Conclusion: With frequency-domain differences below 10% across matched segments, RRational's Kubios-aligned mode sits at the favourable end of the inter-tool agreement reported in the open-source HRV literature.

Limitations

This is a proof-of-concept cross-validation on 5 participants, not a formal multi-cohort validation study. Segment selection was limited to cleanly matched recordings, and the comparison was performed against a single reference tool (Kubios v4.3.0). The numbers above should be read as evidence of pipeline equivalence under Kubios-aligned settings, not as population-level validity claims.


3. Guideline conformance

RRational implements recommendations from:

Task Force 1996 (gold standard)

Task Force of the European Society of Cardiology and the North American Society of Pacing and Electrophysiology (1996). Heart rate variability: standards of measurement, physiological interpretation and clinical use. Circulation, 93(5), 1043–1065. DOI: 10.1161/01.CIR.93.5.1043

Implemented: - Frequency bands: VLF 0.003–0.04 Hz, LF 0.04–0.15 Hz, HF 0.15–0.40 Hz - Time-domain: SDNN, RMSSD, pNN50 with standard definitions - Recording length: the Task Force recommends a nominal 5-minute short-term recording (or 24-hour long-term); it does not define a 2-minute time-domain minimum. RRational's own minimum-data thresholds (≥100 beats for time-domain, ≥300 beats for frequency-domain) follow common practice and the artifact-rate guidance of Quigley (2024).
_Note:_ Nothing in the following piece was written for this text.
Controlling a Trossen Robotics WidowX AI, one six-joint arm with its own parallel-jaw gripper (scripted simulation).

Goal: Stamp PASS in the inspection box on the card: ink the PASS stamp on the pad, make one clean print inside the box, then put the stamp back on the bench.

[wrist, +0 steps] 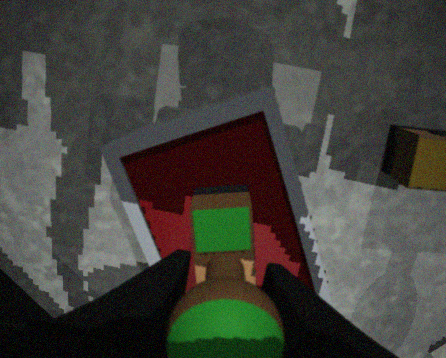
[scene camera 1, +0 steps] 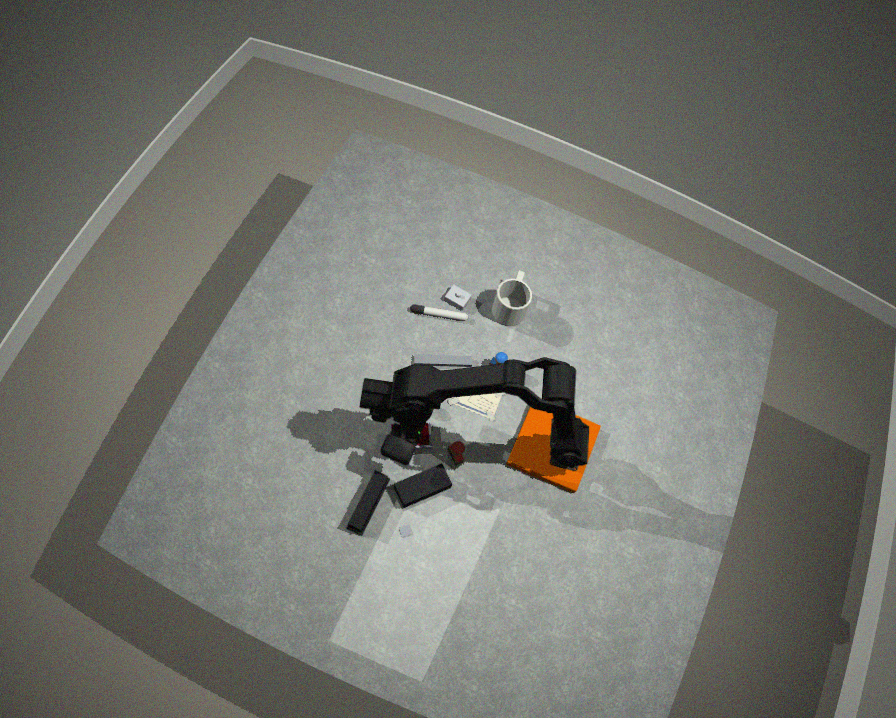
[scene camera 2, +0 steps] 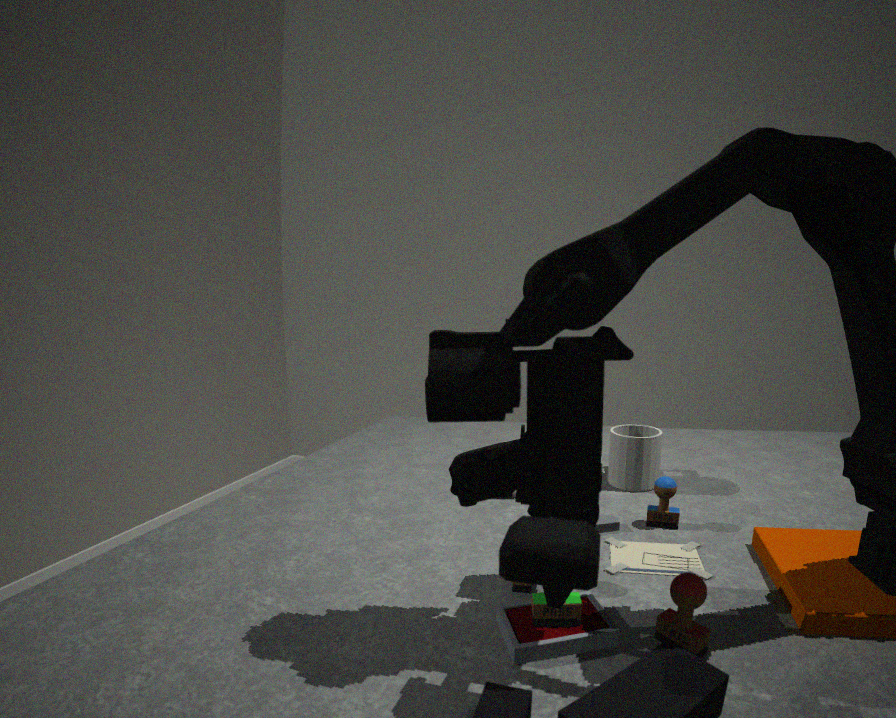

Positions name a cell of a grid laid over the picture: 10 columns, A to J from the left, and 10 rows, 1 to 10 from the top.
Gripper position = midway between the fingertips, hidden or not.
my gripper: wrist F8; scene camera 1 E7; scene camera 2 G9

Quigley 2024 (updated recommendations)

Quigley, K. S., Gianaros, P. J., Norman, G. J., Jennings, J. R., Berntson, G. G., & de Geus, E. J. C. (2024). Publication guidelines for human heart rate and heart rate variability studies in psychophysiology — Part 1: Physiological underpinnings and foundations of measurement. Psychophysiology, 61(9), e14604. DOI: 10.1111/psyp.14604

Implemented: - Artifact reporting with a quality-grade system - Exclusion threshold of >10% artifacts - Full pipeline reporting (detection method, correction, segment length)
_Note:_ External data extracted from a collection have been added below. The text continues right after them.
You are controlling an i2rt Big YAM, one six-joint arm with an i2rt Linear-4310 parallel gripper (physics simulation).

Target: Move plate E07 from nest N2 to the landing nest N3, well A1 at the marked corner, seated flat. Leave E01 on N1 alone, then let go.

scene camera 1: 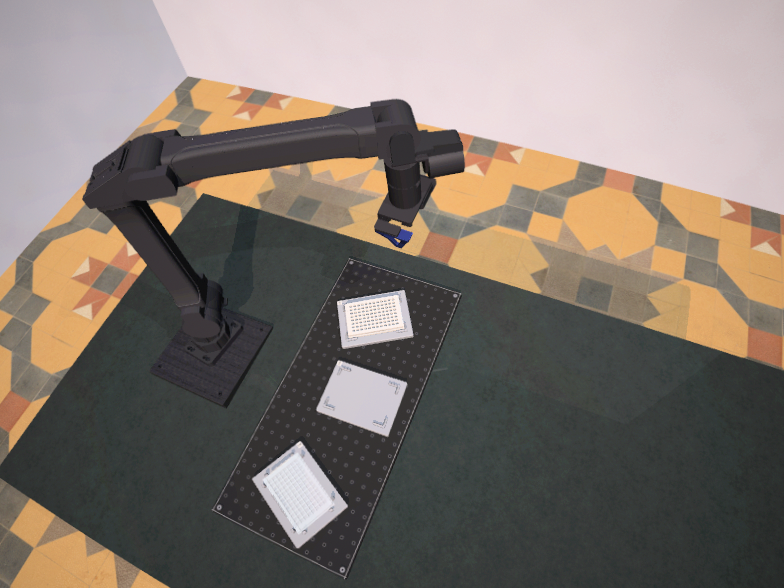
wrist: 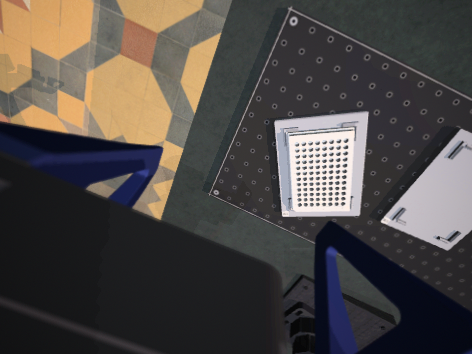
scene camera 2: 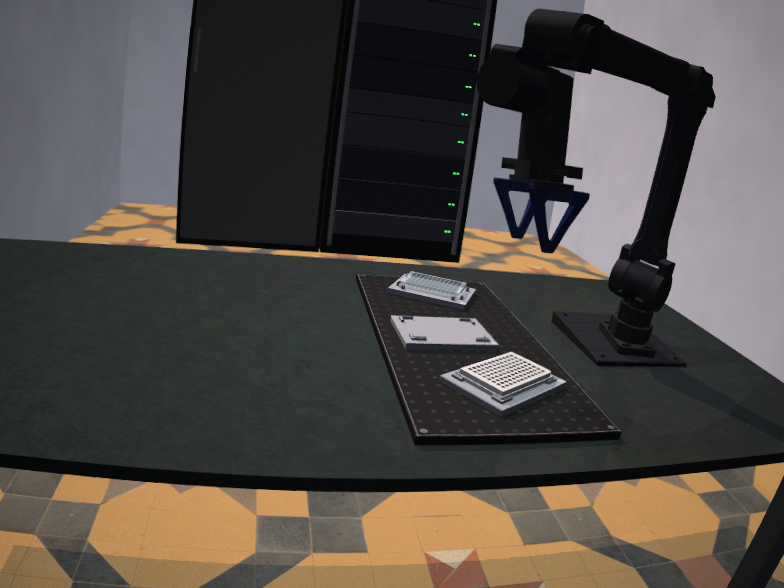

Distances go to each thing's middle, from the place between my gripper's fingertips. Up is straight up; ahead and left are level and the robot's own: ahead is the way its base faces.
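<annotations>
The clear well plate [scene camera 1: 297,491] is 30 mm ahead of my hand, while being 510 mm to the right of it and 220 mm below it.
</annotations>
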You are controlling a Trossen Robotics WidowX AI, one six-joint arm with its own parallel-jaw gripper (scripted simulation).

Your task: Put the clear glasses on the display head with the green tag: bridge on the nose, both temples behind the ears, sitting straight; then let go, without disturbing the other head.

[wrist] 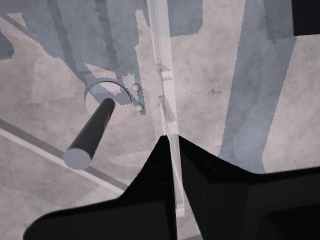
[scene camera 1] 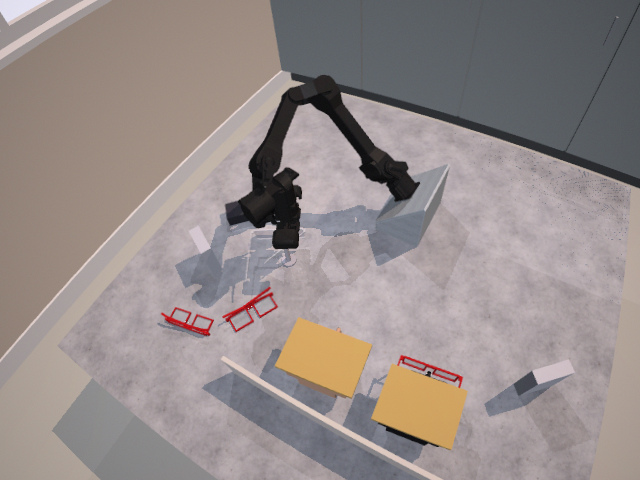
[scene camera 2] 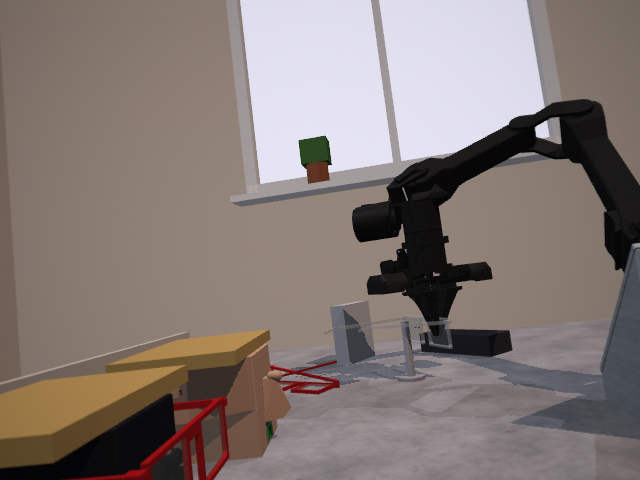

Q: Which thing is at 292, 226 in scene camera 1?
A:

Lipponen & Tarvainen 2019 (artifact correction)

Lipponen, J. A., & Tarvainen, M. P. (2019). A robust algorithm for heart rate variability time series artefact correction using novel beat classification. Journal of Medical Engineering & Technology, 43(3), 173–181. DOI: 10.1080/03091902.2019.1640306

Implemented: NeuroKit2's intervals_process(method="kubios") uses this algorithm.
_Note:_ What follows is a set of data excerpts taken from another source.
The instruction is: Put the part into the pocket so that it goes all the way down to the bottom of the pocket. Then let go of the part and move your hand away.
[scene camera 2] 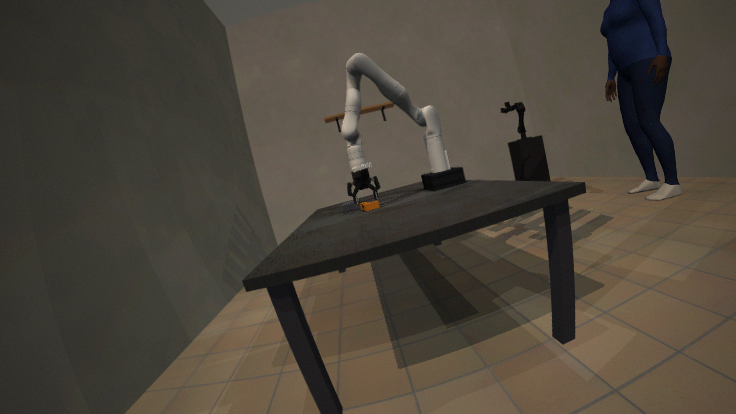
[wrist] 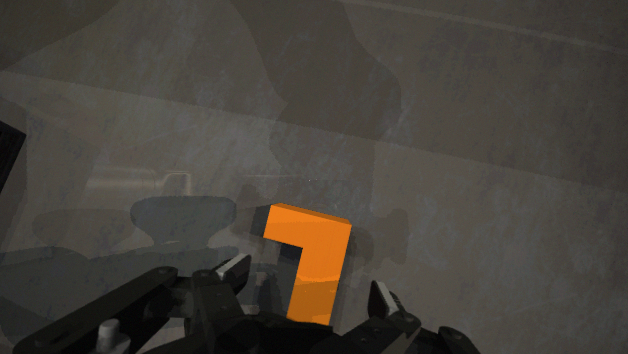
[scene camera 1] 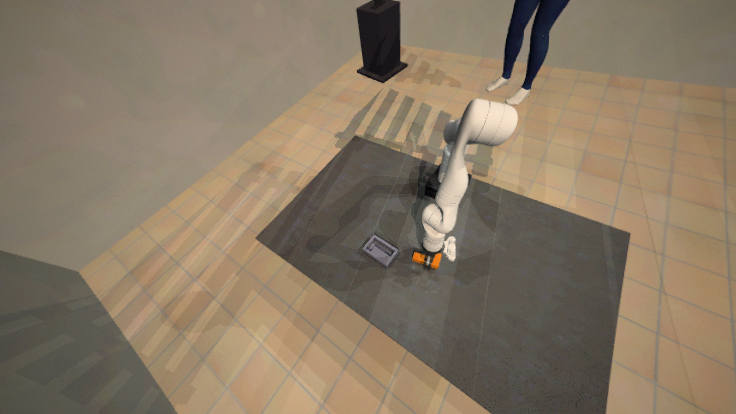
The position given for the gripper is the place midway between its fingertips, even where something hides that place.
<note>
The gripper (wrist: 308, 281) is open, holding nothing. Also in view: an orange L-shaped part (wrist: 323, 237).
</note>
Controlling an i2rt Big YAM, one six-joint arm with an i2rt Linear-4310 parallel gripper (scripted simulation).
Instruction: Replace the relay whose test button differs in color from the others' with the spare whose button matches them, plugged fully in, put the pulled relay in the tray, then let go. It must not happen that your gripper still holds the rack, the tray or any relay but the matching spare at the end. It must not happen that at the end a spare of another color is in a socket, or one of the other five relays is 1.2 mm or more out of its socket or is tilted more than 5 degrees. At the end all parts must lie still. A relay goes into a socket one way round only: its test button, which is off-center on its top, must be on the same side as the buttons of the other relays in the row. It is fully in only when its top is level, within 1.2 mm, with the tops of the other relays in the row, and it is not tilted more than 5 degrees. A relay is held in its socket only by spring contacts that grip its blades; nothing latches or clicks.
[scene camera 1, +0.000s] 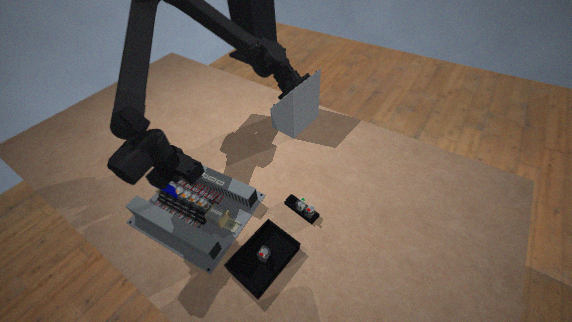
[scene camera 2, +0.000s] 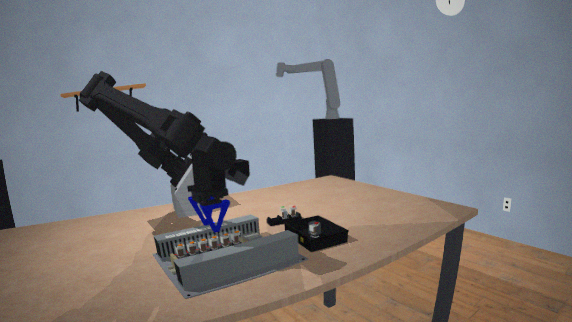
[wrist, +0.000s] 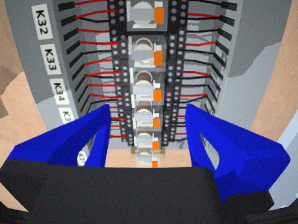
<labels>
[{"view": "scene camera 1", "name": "black tray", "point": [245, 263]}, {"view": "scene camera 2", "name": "my gripper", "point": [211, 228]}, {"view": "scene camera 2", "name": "black tray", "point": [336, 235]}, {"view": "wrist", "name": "my gripper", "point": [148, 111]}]
</labels>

Tarvainen et al. 2002 (Smoothness Priors detrending)

Tarvainen, M. P., Ranta-Aho, P. O., & Karjalainen, P. A. (2002). An advanced detrending method with application to HRV analysis. IEEE Transactions on Biomedical Engineering, 49(2), 172–175. DOI: 10.1109/10.979357

Implemented in Kubios-compatible mode (freq_method="kubios"): nk.signal_detrend(method="tarvainen2002", regularization=500).

Berntson et al. 1997 (HRV committee consensus)

Berntson, G. G., Bigger, J. T., Eckberg, D. L., Grossman, P., Kaufmann, P. G., Malik, M., Nagaraja, H. N., Porges, S. W., Saul, J. P., Stone, P. H., & van der Molen, M. W. (1997). Heart rate variability: Origins, methods, and interpretive caveats. Psychophysiology, 34(6), 623–648. DOI: 10.1111/j.1469-8986.1997.tb02140.x


4. One-page summary for students

RRational is scientifically valid because:

  1. Engine: It uses NeuroKit2, a peer-reviewed, widely cited standard library.
  2. Cross-validation: An independent comparison with Kubios HRV Scientific (5 participants, Kubios-aligned settings) shows agreement of |Δ| ≤ 6% for MeanNN/RMSSD/HF and |Δ| ≤ 9% for LF — at the favourable end of published open-source tool comparisons.
  3. Guideline-conformant: All calculations follow Task Force 1996, Quigley 2024, and Lipponen/Tarvainen 2019.
  4. Transparent pipeline: Every .rrational file records the artifact correction, quality grade, and detection method used.
  5. Optional Kubios mode: If a publication requires direct comparison with Kubios values, enable freq_method="kubios".

For the SDNN and pNN50 differences in your own validation, see the SDNN and pNN50 notes above and the Kubios Compatibility Guide.